Le secret de l’épanouissement : être actif, rester actif, ne pas s’arrêter puis recommencer. Et, alors que les films d’action me fatiguent et que je soupçonne un vide abyssal chez ceux qui revendiquent ne jamais s’ennuyer, il faut me rendre à l’évidence : le spleen, c’était mieux avant. Sortons donc nos smartphones et laissons-nous absorber par les mystères de notre nouvelle application sudoku.

Explosion des médias oblige, notre époque est source de stimulations constamment renouvelées. Mais, parce que l’individu ne se sent humain que lorsqu’il se pare de paradoxes, ce trop-plein de sollicitations entraîne, chez les générations biberonnées à l’entertainment, l’exacerbation de la propension à s’ennuyer. Il est donc légitime de passer le temps pour éviter de le subir, à défaut de quoi la dépression et la dépendance aux substances illicites nous guette.

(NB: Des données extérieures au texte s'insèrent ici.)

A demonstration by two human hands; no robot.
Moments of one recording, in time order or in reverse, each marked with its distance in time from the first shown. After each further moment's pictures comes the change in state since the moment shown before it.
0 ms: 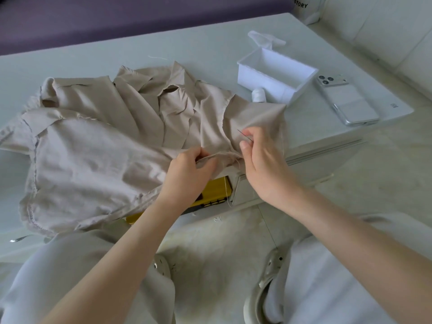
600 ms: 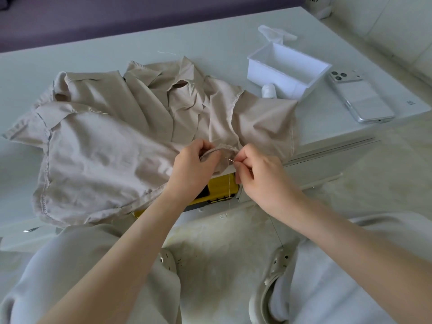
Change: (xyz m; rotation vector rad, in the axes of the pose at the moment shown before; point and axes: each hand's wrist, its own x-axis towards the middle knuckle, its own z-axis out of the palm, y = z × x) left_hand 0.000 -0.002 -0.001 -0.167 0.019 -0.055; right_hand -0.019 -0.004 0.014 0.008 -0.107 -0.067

Comme toute faille humaine, l’ennui a été disséqué par les philosophes. Heidegger a pris le temps, dans ses Concepts Fondamentaux de la Métaphysique, de présenter sur une centaine de pages trois différents types d’ennui : le fait d’être ennuyé par quelque chose, celui de se lasser d’une chose, et l’ennui profond. Schopenhauer considérait, lui, que ce sentiment était révélateur du vide de l’existence mais qu’il était également le fondement de toute société humaine, parce que, saisi par l’ennui, l’être humain va rechercher la présence de ses comparses pour tuer le temps et faire taire le poids de l’existence.

En ce qui me concerne, j’ai la sensation que si le phénomène n’existait pas, nous flotterions dans la vie comme un banc d’huîtres insouciantes ; et à défaut d’un talent particulier (qui aurait pu être de savoir faire du vélo), ces moments de distorsion du temps ont été l’une des plus grandes réussites de mon enfance. Fille presque unique, mon quotidien était rythmé par les plages horaires où l’absence de sollicitation extérieure nourrissait mon imaginaire et déclenchait mille opportunités de laisser parler une créativité débordante, à l’origine d’erreurs plus ou moins réparables le plus souvent dirigées contre ma chevelure – mais, franchement, qui pouvait se douter qu’y malaxer un chewing-gum prémâché pour la parfumer n’était pas une bonne idée ?

« La raison pour laquelle l’ennui mérite un examen approfondi est qu’il représente le temps pur non-dilué dans toute sa répétitive, redondante et monotone splendeur. » (Joseph Brodsky)

Avec les Deftones susurrant I get bored à mon oreille, la puissance du sentiment s’est décuplée lorsqu’il est entré en contact avec l’été, l’adolescence et la ville de moins de 10 000 habitants, siège de mon expérimentation. Subir ce processus en groupe permet de vivre des expériences fondatrices telles que fumer des mélanges sophistiqués de henné et de thé, ou de vivre sa première cuite un bel après-midi dans un parc municipal, entouré de familles interloquées. On sous-estime souvent l’importance de l’ennui, à l’origine des expériences les plus marquantes, et des films tels que My Summer of love ou Temporada de Patos m’ont plus tard confirmé l’universalité du phénomène.

Loin devant n’importe quel sport extrême, affronter l’ennui est la méthode la plus efficace pour se confronter à ses angoisses. Alors pourquoi ne pas essayer un instant de mettre en pause le divertissement, d’accepter la potentielle perte de temps pour céder à l’introspection et à l’hypothèse plus que probable de se confronter à quelques idées noires ? Le risque est sérieux : devoir faire face à une réflexion originale. Mais, accrochés que nous sommes à nos produits Apple, je crois pouvoir dire que nous ne sommes pas prêts pour ça : l’ennui est un luxe dont notre génération ne semble plus avoir les moyens.